*Description of the task*. As an exercise, transcribe the data below in full and exactly, omitting pictures.
Top of Supplied data
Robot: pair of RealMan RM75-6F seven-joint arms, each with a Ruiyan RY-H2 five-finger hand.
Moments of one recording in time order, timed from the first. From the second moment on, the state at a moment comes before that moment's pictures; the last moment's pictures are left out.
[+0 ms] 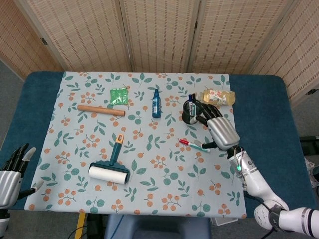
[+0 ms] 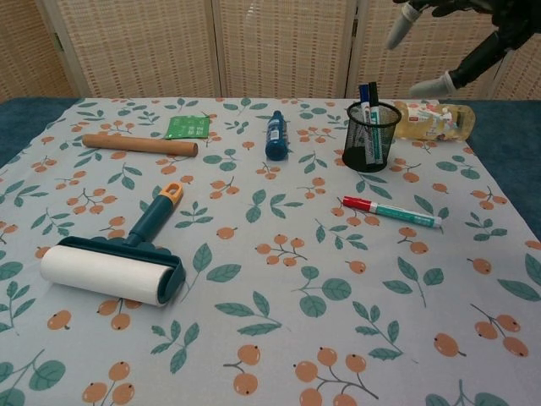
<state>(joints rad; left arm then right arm) -0.08 -1.12 -0.03 -1.58 1.62 1.59 0.02 0.62 -1.16 0.26 -1.90 -1.16 1.07 -0.20</state>
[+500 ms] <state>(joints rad) -0.08 -1.07 -0.01 -1.57 1.66 1.61 -0.17 0.55 -1.37 0.17 -1.94 -0.86 1.34 -0.63</state>
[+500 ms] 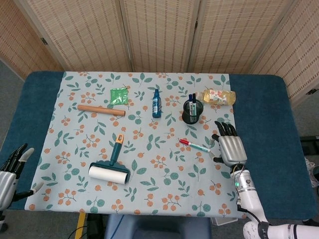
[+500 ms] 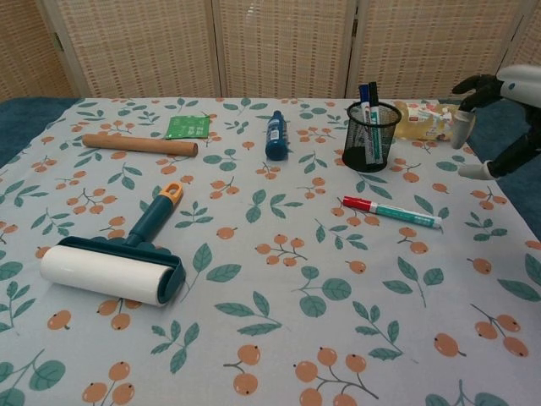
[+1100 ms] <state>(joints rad) -0.09 -1.03 0.01 -1.54 1.70 1.62 -0.31 0.64 -1.67 0.31 -1.69 -0.63 1.41 -0.79</state>
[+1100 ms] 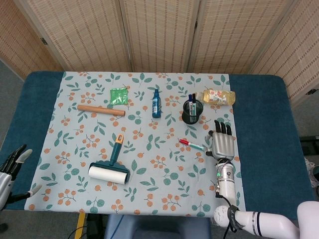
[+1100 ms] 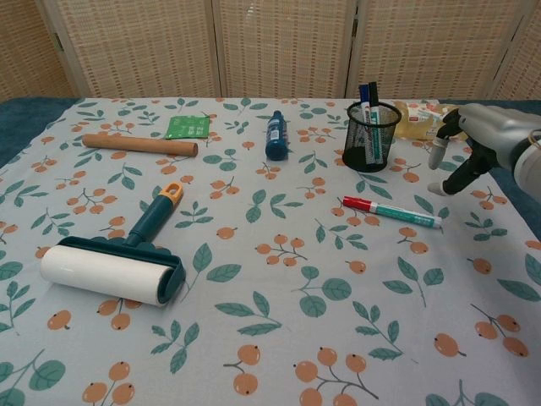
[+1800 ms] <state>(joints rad) -0.08 -1.01 0.02 -1.52 1.71 1.67 -0.39 0.77 -1.88 0.39 -1.36 -0.52 1.25 -0.78</state>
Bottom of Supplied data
*Solution to this problem*.
Robot: pair of RealMan RM75-6F seven-joint arms, each with a Ruiyan RY-H2 five-finger hand.
Moments of one recording in time order, timed from the first. From the second moment on, the state at a moment comes before that moment's pictures; the last moment's pictures are left out.
[+0 ms] 
[+0 ms] 
<state>(joints rad; left arm then right arm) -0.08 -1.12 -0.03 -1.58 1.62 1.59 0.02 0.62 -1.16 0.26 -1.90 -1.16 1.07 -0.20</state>
[+500 ms] <state>(joints rad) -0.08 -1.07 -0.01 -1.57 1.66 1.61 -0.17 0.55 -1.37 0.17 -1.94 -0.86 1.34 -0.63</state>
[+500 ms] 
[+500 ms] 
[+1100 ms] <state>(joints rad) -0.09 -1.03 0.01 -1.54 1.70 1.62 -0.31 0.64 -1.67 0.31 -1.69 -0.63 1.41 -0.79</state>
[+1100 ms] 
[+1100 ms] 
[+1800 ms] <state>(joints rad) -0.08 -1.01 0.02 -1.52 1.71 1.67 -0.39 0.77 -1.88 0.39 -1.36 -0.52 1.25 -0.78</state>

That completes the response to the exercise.